*SUPPLIED ENTRIES*.

⟨

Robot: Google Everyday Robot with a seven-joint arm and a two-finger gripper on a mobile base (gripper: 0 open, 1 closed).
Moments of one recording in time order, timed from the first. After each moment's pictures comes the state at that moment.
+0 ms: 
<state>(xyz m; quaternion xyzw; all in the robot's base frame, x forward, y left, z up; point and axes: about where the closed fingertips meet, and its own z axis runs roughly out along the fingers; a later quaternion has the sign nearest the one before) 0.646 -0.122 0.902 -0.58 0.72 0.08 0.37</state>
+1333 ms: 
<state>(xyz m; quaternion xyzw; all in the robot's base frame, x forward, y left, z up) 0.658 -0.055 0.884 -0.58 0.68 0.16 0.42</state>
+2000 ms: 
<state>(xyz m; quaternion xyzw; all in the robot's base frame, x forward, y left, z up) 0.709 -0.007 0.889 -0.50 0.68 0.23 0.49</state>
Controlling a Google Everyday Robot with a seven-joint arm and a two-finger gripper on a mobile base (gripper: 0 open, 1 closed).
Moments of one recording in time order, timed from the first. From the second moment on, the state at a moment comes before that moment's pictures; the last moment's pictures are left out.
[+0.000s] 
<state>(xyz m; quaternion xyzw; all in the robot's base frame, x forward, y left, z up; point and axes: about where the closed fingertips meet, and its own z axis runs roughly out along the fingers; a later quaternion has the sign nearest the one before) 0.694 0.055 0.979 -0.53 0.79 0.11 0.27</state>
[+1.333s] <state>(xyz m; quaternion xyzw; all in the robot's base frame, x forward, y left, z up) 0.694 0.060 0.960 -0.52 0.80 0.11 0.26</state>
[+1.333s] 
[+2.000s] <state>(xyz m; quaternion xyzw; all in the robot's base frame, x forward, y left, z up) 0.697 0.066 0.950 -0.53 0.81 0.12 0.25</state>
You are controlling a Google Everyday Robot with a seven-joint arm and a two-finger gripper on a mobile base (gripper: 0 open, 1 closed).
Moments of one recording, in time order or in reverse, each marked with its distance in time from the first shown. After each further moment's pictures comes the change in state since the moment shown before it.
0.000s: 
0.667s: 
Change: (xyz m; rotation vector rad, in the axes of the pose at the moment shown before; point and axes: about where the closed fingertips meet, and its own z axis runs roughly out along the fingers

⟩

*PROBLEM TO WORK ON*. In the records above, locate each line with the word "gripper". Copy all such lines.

*YOUR SOLUTION*.
Robot: Google Everyday Robot with a seven-joint arm and a two-finger gripper on a mobile base (gripper: 0 open, 1 closed).
Controlling a Google Everyday Robot with a seven-joint arm and a two-finger gripper on a mobile base (gripper: 0 open, 1 closed).
You are controlling a Google Everyday Robot with a seven-joint arm and a two-finger gripper on a mobile base (gripper: 0 open, 1 closed).

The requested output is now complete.